I did an exercise with my Tuesday Teens with 1 - 1/n and then different things.... it was very helpful for getting them thinking about things differently. They had their last session and several of them said that well, they knew most of the stuff we were doing BUT had not realized there were differentways to get there, and they did better onthe TABE :)
I was even more pleased with when we talked about dividing things by two and multiplying by 1/2 being the same thing and ... that they could divide 82 by two mentally by figuring out half of 80 and half of 2.... place value started making more sense...
The Math and Numeracy held a discussion about Equity in the Mathematics Classroom and the participants spoke about their experiences with Fractions, Decimals, and Percents. The group talked about bringing in items from the grocery store to help students work with Percents and Decimals, and a few talked about helping adults see how decimals and percents can be represented as a fraction. A group stated that they teach immigrant populations and it seemed that they had difficulty with these concepts.
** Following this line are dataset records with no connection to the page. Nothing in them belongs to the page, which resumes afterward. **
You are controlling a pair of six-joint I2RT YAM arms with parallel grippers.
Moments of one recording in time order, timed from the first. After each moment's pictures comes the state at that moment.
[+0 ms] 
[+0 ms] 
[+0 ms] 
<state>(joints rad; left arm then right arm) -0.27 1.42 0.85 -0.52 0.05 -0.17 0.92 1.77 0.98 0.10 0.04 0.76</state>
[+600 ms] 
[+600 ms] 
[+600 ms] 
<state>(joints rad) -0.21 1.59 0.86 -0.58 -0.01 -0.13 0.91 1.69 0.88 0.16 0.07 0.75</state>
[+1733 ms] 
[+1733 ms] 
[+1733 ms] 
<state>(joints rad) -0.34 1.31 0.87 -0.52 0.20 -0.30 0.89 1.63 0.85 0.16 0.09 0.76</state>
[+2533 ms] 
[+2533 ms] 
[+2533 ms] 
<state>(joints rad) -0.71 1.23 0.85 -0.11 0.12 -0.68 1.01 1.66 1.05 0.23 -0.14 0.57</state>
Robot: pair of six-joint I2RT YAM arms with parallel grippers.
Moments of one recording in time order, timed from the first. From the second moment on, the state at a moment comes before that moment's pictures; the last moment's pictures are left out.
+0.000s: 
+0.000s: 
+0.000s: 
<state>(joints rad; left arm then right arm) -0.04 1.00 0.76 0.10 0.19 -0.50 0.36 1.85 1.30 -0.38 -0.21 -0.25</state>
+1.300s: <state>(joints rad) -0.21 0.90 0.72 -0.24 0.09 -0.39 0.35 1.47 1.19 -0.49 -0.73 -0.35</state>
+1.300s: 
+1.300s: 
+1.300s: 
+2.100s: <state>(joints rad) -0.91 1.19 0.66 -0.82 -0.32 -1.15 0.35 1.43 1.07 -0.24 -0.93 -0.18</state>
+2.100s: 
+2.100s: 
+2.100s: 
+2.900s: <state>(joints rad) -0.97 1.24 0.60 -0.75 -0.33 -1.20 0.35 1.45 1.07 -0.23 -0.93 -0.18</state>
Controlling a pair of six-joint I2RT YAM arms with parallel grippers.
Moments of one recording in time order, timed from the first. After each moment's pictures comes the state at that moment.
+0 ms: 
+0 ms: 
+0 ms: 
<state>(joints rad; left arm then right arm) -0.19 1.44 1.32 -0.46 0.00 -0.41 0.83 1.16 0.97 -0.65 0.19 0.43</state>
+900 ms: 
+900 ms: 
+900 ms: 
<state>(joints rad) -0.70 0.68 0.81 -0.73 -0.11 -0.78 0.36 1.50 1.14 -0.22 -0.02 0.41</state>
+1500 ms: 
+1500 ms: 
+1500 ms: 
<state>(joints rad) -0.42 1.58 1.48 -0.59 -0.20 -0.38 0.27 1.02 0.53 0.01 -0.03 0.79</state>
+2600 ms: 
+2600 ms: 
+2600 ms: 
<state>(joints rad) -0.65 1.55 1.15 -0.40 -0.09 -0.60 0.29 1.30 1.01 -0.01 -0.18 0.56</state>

So I am curious. Do other instructors struggle with teaching fractions, decimals, and percents with ELL and if so, do you have any suggestions for other instructors?
Hi Brooke,
Thanks for your question. I don't have any exotic recommendations at this point, but referring students back to explanations of the processes for converting between fractions, decimals, and percents and giving students abundant practice is helpful. I encourage students to provide answers in any way they can at first, whether that be writing in the chat in Zoom, showing their work on a whiteboard, or verbally explaining. I like to have students work in small groups in breakout rooms where they can compare answers and explain to each other math processes such as converting between decimals and percents.
Once students demonstrate understanding, I attempt to have them explain answers in a way that they might not be completely comfortable with. For example, for someone who prefers to give verbal explanations, I might ask that individual to write the explanation out in complete sentences. In this way, they deepen their understanding of the math concept and obtain practice with a different skill at the same time.
-Jonathan
I'm late to the table, but I have appreciated reading everyone else's posts so far. I do teach and practice fraction, decimal, percent equivalencies with my GED math students. I'm trying to attach some fun ways I have had them practice in the past. I hope you can access these activities.
Okay, thanks to Brooke, I THINK I shared the activities in a format that people can now access. Here's hoping! ??
Hello, Jethra,
The LINCS website cannot have attachments because they may not be 508 compliant. If you have a way to link them in a google drive or something similar that would help us to access them.
Thanks,
Brooke
Thank you Brooke for sharing: https://nrich.maths.org/1249 This is really good. I also find these old school visual fractions games useful: https://visualfractions.com/games/
Visualfractions.com also has a youtube channel where they post short videos explaining fractions: https://www.youtube.com/channel/UCGD7DZeBupPTAdHrxRmIzYw . I found this video helpful to explain fraction to decimal conversion: https://www.youtube.com/watch?v=eUKBu1J3EYw .
"Connecting representations" is one of my favorite Language Learning Routine (or something like that/???) and calling it that and doing it regularly really helps build comprehension.